To examine whether the effect on VEGF/VEGFR2 expression was dependent on inhibition of farnesyl pyrophosphate synthase through the mevalonate pathway, a target of zoledronic acid (24), MMECs and EA.hy926 cells were exposed to zoledronic acid in the presence of mevastatin, which inhibits hydroxy-methylglutaryl CoA reductase, thereby indirectly preventing protein posttranslational modification (i.e., prenylation) required for the regulation of cell proliferation, cell survival, and cytoskeletal organization (25).

The inhibitory effect was almost completely abrogated by mevastatin at equimolar doses both at gene and protein levels (Fig. 4A–B and C–D, respectively). It is thus plausible that accumulation of unprenylated proteins may disrupt various downstream signaling pathways, including those implicated in the regulation of the VEGF/VEGFR2 expression.

Conclusion

This study adds new information on the zoledronic acid antiangiogenic activity. It inhibits bFGF-induced proliferation (11), adhesion, migration, and survival of human umbilical vascular endothelial cells (26); decreases bone tumor–associated angiogenesis in the murine 5T2 multiple myeloma model (27); inhibits revascularization of the ventral prostate gland in castrated rats treated with testosterone (12); modulates α_vβ₃ and α_vβ₅ integrins (28); inhibits matrix metalloproteinase-2 and matrix metalloproteinase-9 (29); and modulates in cancer patients serum levels of proangiogenic growth factors including VEGF and bFGF (30). In vivo, zoledronic acid antiangiogenic activity may be also mediated via inhibition of osteoclasts, which actually produce angiogenic factors (31).

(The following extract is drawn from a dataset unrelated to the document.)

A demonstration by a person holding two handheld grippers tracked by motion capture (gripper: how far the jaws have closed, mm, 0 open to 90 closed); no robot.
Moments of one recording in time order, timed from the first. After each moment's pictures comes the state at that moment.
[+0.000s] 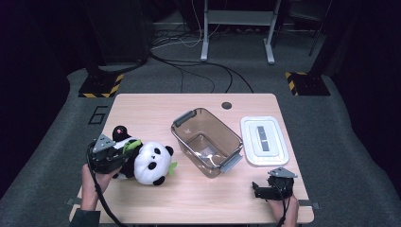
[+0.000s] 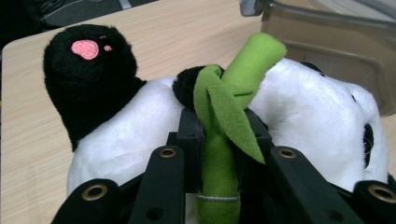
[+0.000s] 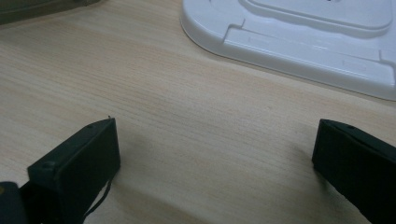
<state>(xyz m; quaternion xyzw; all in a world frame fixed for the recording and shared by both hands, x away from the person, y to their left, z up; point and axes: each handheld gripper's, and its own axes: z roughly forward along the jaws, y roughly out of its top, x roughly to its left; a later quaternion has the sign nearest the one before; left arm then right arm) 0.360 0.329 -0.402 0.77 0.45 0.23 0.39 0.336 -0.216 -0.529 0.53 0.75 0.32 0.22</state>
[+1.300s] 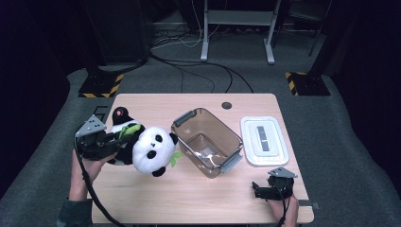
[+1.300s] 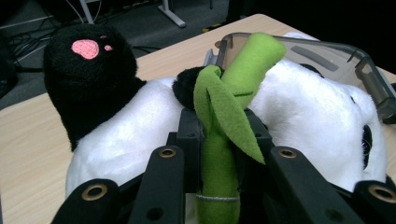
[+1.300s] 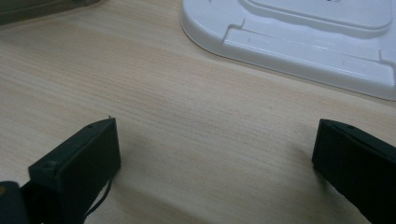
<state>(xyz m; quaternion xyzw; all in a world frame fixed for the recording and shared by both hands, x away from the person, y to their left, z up) 0.362 0.325 -0.325 0.77 0.39 0.22 0.45 0.336 -0.216 -0.529 0.53 0.75 0.32 0.22</state>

Our results provide evidence of a direct antiangiogenic activity of zoledronic acid on endothelial cells of multiple myeloma patients due to (a) inhibition of VEGF₁₆₅-dependent proliferation, chemotaxis, and angiogenesis in vitro; (b) inhibition of the in vivo angiogenesis in the chick embryo chorioallantoic membrane-sponge assay; and (c) block of VEGF₁₆₅/VEGFR2 autocrine loop, mediated by the mevalonate pathway. Tentatively, we suggest that the zoledronic acid antitumoral activity in multiple myeloma is also sustained by antiangiogenesis.